ECLI:NL:CRVB:2013:BZ7290
Centrale Raad van Beroep
- Hoger beroep
- Rechtspraak.nl
Terugvordering bijstand en intrekking van bijstandsbesluiten wegens schending inlichtingenverplichting
In deze zaak heeft de Centrale Raad van Beroep op 16 april 2013 uitspraak gedaan in hoger beroep tegen de rechtbank Amsterdam. De appellant, [A. te B.], had hoger beroep ingesteld tegen de besluiten van het college van burgemeester en wethouders van Amsterdam, die de bijstand van appellant en zijn echtgenote had ingetrokken en de gemaakte kosten van bijstand had teruggevorderd. De intrekking van de bijstand was gebaseerd op een melding dat appellant en zijn echtgenote jarenlang zwart werkten als schoonmakers. De sociale recherche voerde een uitgebreid onderzoek uit, inclusief dossieronderzoek, observaties, en verhoren, wat leidde tot de conclusie dat appellant en zijn echtgenote hun inlichtingenverplichting hadden geschonden door geen melding te maken van hun werkzaamheden.
De Raad bevestigde dat de besluiten van het college in rechte onaantastbaar waren geworden en dat de hoogte van de inkomsten oncontroleerbaar was door het ontbreken van een deugdelijke administratie.
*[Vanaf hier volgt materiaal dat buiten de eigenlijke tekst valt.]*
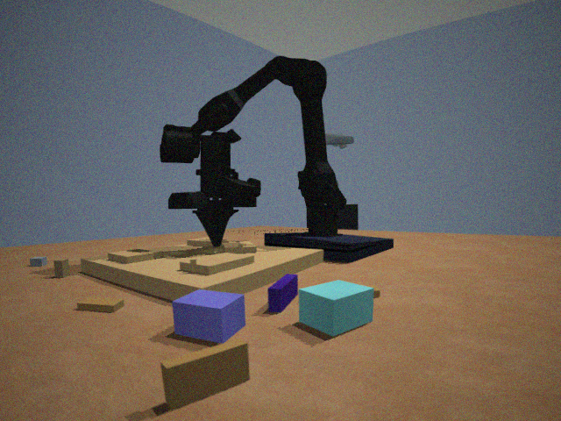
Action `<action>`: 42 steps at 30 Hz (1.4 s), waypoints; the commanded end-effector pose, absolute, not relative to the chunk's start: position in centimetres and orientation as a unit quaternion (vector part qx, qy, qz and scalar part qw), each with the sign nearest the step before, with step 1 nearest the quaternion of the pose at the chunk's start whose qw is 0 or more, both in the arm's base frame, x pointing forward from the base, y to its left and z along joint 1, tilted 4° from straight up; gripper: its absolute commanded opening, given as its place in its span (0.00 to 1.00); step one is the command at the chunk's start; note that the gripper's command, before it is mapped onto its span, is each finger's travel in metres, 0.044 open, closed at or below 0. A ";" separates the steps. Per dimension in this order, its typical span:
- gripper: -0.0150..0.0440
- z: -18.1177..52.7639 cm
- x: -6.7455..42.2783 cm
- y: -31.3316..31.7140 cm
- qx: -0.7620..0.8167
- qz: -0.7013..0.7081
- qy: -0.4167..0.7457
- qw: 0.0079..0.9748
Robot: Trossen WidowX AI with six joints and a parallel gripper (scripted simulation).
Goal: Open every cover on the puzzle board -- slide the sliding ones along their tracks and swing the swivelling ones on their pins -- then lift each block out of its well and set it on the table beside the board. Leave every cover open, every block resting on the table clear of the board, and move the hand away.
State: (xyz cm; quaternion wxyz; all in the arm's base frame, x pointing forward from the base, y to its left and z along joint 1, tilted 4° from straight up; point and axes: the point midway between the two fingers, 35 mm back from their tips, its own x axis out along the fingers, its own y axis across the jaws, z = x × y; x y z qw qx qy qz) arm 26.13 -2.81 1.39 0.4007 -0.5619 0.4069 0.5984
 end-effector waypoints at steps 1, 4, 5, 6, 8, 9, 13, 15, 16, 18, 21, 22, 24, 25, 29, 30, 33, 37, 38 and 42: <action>0.25 1.3 25.6 -2.8 -0.561 0.600 0.407 0.398; 0.25 1.3 25.3 -2.8 -0.561 0.601 0.408 0.398; 0.25 1.3 25.2 -2.8 -0.561 0.601 0.408 0.398; 0.25 1.3 25.1 -2.8 -0.561 0.601 0.408 0.398; 0.25 1.3 24.8 -2.7 -0.561 0.601 0.408 0.398; 0.25 1.3 24.7 -2.7 -0.561 0.601 0.408 0.398; 0.25 1.4 24.2 -2.7 -0.561 0.601 0.408 0.398; 0.25 1.4 23.9 -2.6 -0.561 0.601 0.408 0.398; 0.25 1.4 23.8 -2.6 -0.561 0.601 0.408 0.398; 0.25 1.4 23.6 -2.6 -0.561 0.601 0.408 0.398; 0.25 1.4 23.5 -2.5 -0.561 0.601 0.408 0.398; 0.25 1.4 23.4 -2.5 -0.561 0.601 0.408 0.398; 0.25 1.4 23.2 -2.4 -0.561 0.601 0.408 0.398; 0.25 1.4 23.1 -2.4 -0.561 0.601 0.408 0.398; 0.25 1.4 22.6 -2.2 -0.561 0.601 0.408 0.397; 0.25 1.5 22.5 -2.1 -0.561 0.601 0.408 0.397; 0.25 1.5 22.2 -2.0 -0.561 0.601 0.408 0.397; 0.25 1.5 21.7 -1.8 -0.560 0.601 0.408 0.397; 0.25 1.5 21.6 -1.8 -0.560 0.601 0.408 0.397; 0.25 1.5 21.4 -1.6 -0.560 0.601 0.408 0.397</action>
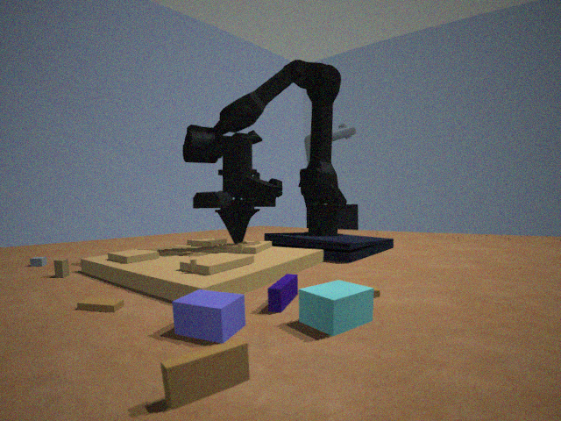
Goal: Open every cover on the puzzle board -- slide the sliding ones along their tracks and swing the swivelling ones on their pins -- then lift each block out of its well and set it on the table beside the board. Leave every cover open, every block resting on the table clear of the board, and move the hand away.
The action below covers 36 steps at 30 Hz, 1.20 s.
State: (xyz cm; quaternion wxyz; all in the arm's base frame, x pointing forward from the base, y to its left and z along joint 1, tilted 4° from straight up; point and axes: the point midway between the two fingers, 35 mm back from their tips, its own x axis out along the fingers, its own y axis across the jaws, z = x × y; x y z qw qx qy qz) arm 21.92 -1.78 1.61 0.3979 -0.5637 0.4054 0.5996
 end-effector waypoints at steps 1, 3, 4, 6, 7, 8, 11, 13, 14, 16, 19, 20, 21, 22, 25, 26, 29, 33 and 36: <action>0.25 1.5 21.3 -1.6 -0.560 0.602 0.408 0.397; 0.25 1.5 21.1 -1.4 -0.560 0.602 0.408 0.397; 0.25 1.5 21.0 -1.3 -0.560 0.602 0.408 0.397; 0.25 1.6 20.8 -1.2 -0.560 0.602 0.408 0.397; 0.25 1.6 20.7 -1.1 -0.560 0.602 0.408 0.397; 0.25 1.6 20.6 -1.0 -0.560 0.602 0.408 0.397; 0.25 1.6 20.3 -0.8 -0.560 0.602 0.408 0.397; 0.25 1.6 20.1 -0.6 -0.560 0.602 0.408 0.397; 0.25 1.6 20.0 -0.5 -0.560 0.602 0.408 0.397; 0.25 1.6 19.9 -0.5 -0.560 0.602 0.408 0.397; 0.25 1.9 19.9 -0.5 -0.560 0.602 0.408 0.397; 0.25 2.0 19.9 -0.5 -0.560 0.602 0.408 0.397; 0.25 2.2 20.0 -0.5 -0.560 0.602 0.408 0.397; 0.25 2.3 20.0 -0.5 -0.560 0.602 0.408 0.397; 0.25 2.7 20.0 -0.5 -0.560 0.602 0.408 0.397; 0.25 2.8 20.1 -0.5 -0.560 0.602 0.408 0.397; 0.25 3.2 20.1 -0.5 -0.560 0.602 0.408 0.398; 0.25 3.7 20.2 -0.5 -0.560 0.602 0.408 0.398; 0.25 4.1 20.2 -0.5 -0.560 0.602 0.408 0.398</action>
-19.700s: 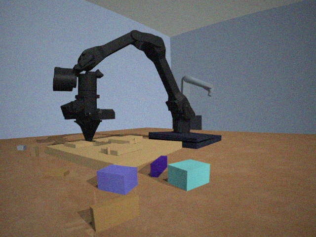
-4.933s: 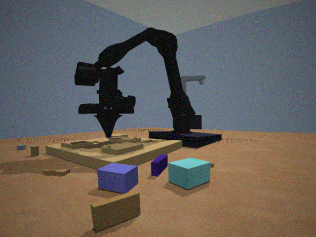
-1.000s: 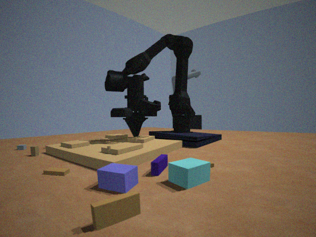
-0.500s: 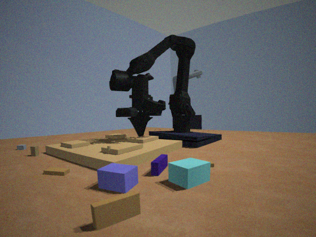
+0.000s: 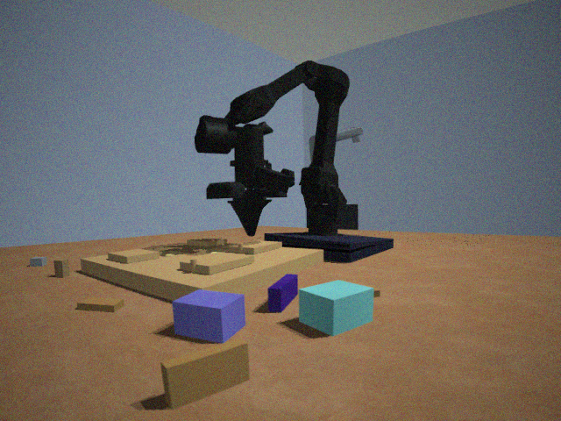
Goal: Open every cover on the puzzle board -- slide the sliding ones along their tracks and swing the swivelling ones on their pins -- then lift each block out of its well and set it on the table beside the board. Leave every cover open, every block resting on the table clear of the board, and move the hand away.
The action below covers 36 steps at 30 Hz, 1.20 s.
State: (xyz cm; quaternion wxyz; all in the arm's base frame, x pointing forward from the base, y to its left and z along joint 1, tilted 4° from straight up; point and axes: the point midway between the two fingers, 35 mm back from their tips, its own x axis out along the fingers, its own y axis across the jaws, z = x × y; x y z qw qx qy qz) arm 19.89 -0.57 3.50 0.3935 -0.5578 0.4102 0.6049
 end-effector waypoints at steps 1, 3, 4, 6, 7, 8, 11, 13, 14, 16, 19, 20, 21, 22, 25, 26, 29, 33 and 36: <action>0.25 4.2 20.2 -0.5 -0.560 0.602 0.408 0.398; 0.25 4.5 20.2 -0.5 -0.560 0.602 0.408 0.398; 0.25 4.6 20.2 -0.6 -0.560 0.602 0.408 0.398; 0.25 4.8 20.2 -0.6 -0.560 0.602 0.408 0.398; 0.25 5.0 20.2 -0.6 -0.560 0.602 0.408 0.398; 0.25 5.1 20.2 -0.6 -0.560 0.602 0.408 0.398; 0.25 5.5 20.2 -0.6 -0.560 0.602 0.408 0.398; 0.25 5.8 20.2 -0.6 -0.560 0.602 0.408 0.397; 0.25 5.9 20.2 -0.6 -0.560 0.602 0.408 0.397; 0.25 6.2 20.2 -0.6 -0.560 0.602 0.408 0.397; 0.25 6.6 20.2 -0.6 -0.560 0.602 0.408 0.397; 0.25 6.0 20.0 -0.6 -0.556 0.603 0.412 0.396; 0.25 6.0 20.2 -0.5 -0.554 0.600 0.416 0.400; 0.25 6.0 20.4 -0.3 -0.550 0.595 0.423 0.407; 0.25 6.2 21.7 0.8 -0.529 0.568 0.453 0.438; 0.25 6.2 22.1 1.2 -0.521 0.559 0.464 0.449; 0.25 6.4 23.1 2.3 -0.495 0.530 0.494 0.479; 0.25 6.8 24.5 3.8 -0.449 0.483 0.540 0.524; 0.25 7.0 25.5 5.0 -0.411 0.445 0.571 0.554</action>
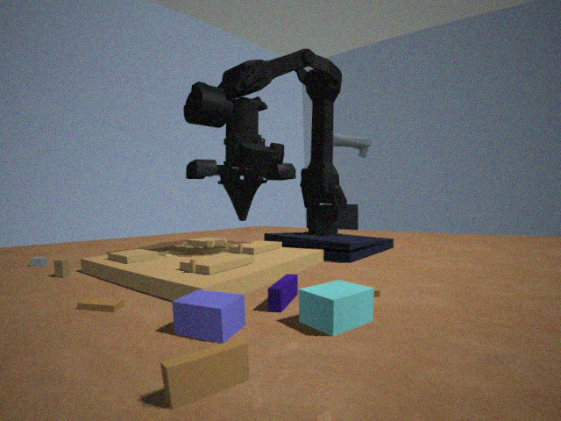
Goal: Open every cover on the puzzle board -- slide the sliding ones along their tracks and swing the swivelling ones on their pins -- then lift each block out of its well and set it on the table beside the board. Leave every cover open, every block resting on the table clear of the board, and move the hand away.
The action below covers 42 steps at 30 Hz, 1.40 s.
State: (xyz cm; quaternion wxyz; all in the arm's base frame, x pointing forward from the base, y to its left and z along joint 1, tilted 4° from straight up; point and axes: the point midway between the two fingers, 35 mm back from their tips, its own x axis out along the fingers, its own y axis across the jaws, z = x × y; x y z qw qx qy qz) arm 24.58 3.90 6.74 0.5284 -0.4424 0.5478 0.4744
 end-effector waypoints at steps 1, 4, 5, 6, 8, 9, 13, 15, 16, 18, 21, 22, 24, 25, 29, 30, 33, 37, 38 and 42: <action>0.25 7.1 25.8 5.4 -0.398 0.432 0.581 0.563; 0.25 7.2 26.7 6.8 -0.358 0.391 0.609 0.590; 0.25 7.3 27.0 7.2 -0.344 0.377 0.618 0.598; 0.25 7.3 27.3 7.7 -0.330 0.363 0.626 0.606; 0.25 7.4 27.8 8.7 -0.302 0.334 0.642 0.621; 0.25 7.5 28.1 9.2 -0.287 0.319 0.649 0.627; 0.25 7.5 29.0 11.3 -0.227 0.259 0.676 0.651; 0.25 7.5 29.3 12.3 -0.197 0.228 0.687 0.661; 0.25 7.5 29.5 12.9 -0.181 0.213 0.692 0.665; 0.25 7.5 29.8 14.0 -0.150 0.181 0.701 0.673; 0.25 7.5 30.2 15.3 -0.114 0.144 0.710 0.680; 0.25 7.5 30.2 15.4 -0.111 0.141 0.711 0.680; 0.25 7.5 30.2 15.4 -0.111 0.141 0.711 0.680; 0.25 7.5 30.2 15.4 -0.111 0.141 0.711 0.680; 0.25 7.5 30.2 15.4 -0.111 0.141 0.711 0.680; 0.25 7.5 30.2 15.4 -0.111 0.141 0.711 0.680; 0.25 7.5 30.2 15.4 -0.111 0.141 0.711 0.680; 0.25 7.5 30.2 15.4 -0.111 0.141 0.711 0.680; 0.25 7.5 30.2 15.4 -0.111 0.141 0.711 0.680; 0.25 7.5 30.2 15.4 -0.111 0.141 0.711 0.680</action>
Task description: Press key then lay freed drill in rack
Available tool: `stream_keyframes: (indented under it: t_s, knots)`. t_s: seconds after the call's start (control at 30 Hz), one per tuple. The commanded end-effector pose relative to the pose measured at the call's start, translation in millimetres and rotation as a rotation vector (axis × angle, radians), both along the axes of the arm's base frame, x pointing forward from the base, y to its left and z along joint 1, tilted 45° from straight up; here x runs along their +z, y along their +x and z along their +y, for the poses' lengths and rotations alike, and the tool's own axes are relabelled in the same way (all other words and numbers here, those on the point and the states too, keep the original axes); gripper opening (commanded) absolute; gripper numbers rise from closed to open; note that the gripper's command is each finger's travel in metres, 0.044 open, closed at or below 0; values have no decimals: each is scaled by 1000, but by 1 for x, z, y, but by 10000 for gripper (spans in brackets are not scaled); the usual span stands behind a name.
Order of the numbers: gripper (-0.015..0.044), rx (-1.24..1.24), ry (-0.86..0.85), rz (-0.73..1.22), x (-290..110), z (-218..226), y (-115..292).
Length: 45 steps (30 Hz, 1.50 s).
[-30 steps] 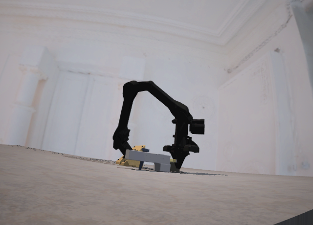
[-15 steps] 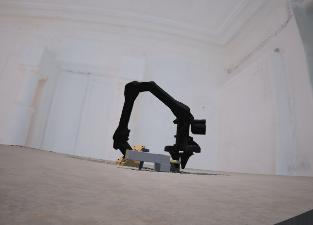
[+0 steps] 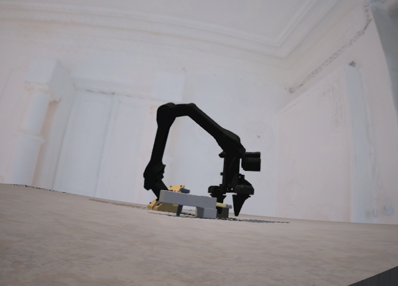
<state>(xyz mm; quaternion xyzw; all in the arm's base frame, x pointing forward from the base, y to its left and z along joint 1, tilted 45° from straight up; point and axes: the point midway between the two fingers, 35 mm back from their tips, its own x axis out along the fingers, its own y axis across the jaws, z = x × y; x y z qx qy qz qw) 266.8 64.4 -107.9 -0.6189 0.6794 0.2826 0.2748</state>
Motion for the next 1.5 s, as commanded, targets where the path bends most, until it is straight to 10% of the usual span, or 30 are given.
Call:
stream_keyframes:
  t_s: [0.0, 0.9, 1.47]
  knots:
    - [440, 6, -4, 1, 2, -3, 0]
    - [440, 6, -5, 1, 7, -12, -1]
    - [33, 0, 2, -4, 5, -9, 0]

De Raad oordeelde dat de gedingstukken voldoende bewijs boden voor de stelling van het college dat appellant en zijn echtgenote vanaf 1 januari 1998 inkomsten uit hun werkzaamheden hadden genoten. De Raad concludeerde dat er geen recht op bijstand meer kon worden vastgesteld en dat de terugvordering van de bijstandsuitkeringen gerechtvaardigd was.
De uitspraak benadrukt het belang van het naleven van de inlichtingenverplichting door bijstandsontvangers en de gevolgen van het niet voldoen aan deze verplichting. De Centrale Raad van Beroep bevestigde de eerdere uitspraak van de rechtbank en verklaarde het hoger beroep van appellant ongegrond.